Stages can be connected recursively to form any DAG (Directed Acyclic Graph). | (pipe) is used to chain stages, and + (fan) is used to stack stages.
<source> | <filter> forms a source.
For example,
source([1, 2, 3, 4]) | filt(lambda x : x ** 2)
is a source sending 1, then 4, then 9, then 16.
<filter_1> | <filter_2> forms a filter.
For example,
select_inds((0, 1)) | cast((float, float))
is a filter that, if fed a sequence of tuples, would transform ('1', '2', '3') to the tuple (1, 2).
<filter> | <sink> forms a sink.
For example,
prepend('results:') | to_stream('out.txt'):
is a sink that prints to ‘out.txt’ first ‘results:’, then whatever is sent to it.
<source> | <sink> results in the last object the sink sends on.
For example,
source(range(4)) | sum_of()
is 6.
<sink_1> | <sink_2> forms a sink.
For example,
to_array() | sink(lambda a : numpy.median(a))
is a sink that calculates a median of a sequence.
Note
Parentheses might be necessary for chaining sinks. For example,
>> source([1, 2, 3, 4, 5]) | (to_array() | sink(lambda a : numpy.median(a)))
3
is fine, but
>> source([1, 2, 3, 4, 5]) | to_array() | sink(lambda a : numpy.median(a))
TypeError: unsupported operand type(s) for |: 'int' and '_SnkPiped'
is not, because this is the same as
>> numpy.array([1, 2, 3, 4, 5]) | sink(lambda a : numpy.median(a))
<source_1> + <source_2> + ... + <source_n> forms a source which sends tuples of the source sends.
For example,
source([1, 2, 3]) + source([4, 5, 6])
sends the sequence of pairs (1, 4), (2, 5), (3, 6).
Similarly,
read_lines('wind.txt') + read_lines('rain.txt') + read_lines('hail.txt')
is a source which sends a sequence of triplets of lines from files.
<filter_1> + <filter_2> + ... + <filter_n> forms a filter to which whatever is sent, is duplicated along the n branches, and the sends of these branches are combined to tuples.
For example,
filt(lambda x : min(x, 5)) + filt(lambda x : min(x, 10))

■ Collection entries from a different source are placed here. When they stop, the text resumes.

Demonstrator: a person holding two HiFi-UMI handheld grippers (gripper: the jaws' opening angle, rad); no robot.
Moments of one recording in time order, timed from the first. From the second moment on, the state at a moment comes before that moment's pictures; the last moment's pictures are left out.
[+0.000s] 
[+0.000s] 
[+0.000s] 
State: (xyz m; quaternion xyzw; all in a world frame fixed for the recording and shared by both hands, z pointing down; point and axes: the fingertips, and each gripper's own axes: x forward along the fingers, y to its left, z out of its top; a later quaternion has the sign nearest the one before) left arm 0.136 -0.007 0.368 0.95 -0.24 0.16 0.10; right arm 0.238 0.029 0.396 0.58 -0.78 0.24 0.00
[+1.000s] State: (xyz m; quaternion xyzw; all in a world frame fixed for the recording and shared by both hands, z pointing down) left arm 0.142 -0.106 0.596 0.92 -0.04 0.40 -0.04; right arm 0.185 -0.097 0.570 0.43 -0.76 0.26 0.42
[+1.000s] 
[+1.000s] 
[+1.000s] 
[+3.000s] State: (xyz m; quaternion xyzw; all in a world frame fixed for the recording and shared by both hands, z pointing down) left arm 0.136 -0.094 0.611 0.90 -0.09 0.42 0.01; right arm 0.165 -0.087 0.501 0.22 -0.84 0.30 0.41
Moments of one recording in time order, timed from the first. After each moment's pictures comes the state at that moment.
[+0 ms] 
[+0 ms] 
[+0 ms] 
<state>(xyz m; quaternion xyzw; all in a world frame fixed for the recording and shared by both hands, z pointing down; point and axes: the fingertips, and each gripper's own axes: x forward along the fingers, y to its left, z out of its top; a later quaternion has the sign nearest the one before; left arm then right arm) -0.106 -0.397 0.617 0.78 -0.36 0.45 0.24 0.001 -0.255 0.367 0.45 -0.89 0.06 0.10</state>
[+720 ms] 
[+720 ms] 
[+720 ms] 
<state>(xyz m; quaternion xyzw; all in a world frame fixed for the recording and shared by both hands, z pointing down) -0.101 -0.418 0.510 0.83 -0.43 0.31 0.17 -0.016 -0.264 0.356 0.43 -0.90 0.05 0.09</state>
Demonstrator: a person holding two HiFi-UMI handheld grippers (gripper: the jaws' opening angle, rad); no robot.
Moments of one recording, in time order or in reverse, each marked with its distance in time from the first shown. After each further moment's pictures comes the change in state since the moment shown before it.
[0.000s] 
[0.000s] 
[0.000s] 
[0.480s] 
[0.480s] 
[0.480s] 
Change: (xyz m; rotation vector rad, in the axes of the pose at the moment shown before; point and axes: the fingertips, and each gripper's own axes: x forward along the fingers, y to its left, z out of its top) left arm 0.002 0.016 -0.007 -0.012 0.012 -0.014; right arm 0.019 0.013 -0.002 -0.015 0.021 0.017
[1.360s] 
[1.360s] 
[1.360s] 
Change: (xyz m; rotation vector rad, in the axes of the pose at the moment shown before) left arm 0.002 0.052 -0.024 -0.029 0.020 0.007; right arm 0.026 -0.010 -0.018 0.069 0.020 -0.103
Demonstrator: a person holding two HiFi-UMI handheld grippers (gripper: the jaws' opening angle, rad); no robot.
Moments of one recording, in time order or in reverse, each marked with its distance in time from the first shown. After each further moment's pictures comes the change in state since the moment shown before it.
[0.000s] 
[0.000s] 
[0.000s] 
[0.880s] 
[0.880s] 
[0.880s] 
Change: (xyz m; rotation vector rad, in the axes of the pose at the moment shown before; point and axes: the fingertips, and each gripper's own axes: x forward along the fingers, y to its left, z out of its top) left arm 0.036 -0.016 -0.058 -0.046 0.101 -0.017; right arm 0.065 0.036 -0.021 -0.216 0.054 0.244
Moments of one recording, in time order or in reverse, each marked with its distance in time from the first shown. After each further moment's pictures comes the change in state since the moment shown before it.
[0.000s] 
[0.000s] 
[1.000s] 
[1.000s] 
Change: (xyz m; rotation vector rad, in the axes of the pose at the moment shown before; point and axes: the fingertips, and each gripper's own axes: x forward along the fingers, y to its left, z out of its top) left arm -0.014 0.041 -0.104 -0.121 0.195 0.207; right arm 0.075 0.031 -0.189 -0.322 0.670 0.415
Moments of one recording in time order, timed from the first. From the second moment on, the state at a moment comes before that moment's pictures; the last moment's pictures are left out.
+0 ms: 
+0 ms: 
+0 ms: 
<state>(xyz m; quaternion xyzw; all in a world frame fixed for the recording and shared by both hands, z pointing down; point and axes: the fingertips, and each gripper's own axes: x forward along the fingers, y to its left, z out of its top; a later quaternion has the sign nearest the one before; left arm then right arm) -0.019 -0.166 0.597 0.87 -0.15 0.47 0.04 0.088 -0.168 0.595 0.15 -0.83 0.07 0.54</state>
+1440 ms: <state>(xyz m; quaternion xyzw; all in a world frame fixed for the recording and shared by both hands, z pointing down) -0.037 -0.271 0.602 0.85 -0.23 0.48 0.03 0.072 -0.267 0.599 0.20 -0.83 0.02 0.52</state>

forms a filter, that transforms each element into a pair, the first value of which is the element truncated to 5, and the second value of which is the element truncated to 10.
Similarly,
skip_n(-5) + skip_n(5)
forms a filter which transforms a sequence into a pair of itself shifted 5 to the past and the future.
<sink_1> + <sink_2> + ... + <sink_n> forms a sink whose result is the tuple of the branch results.
For example,
min_() + max_() + sum_()
is a sink that returns the triplet of the minimum, maximum, and sum of the sequence passed through it.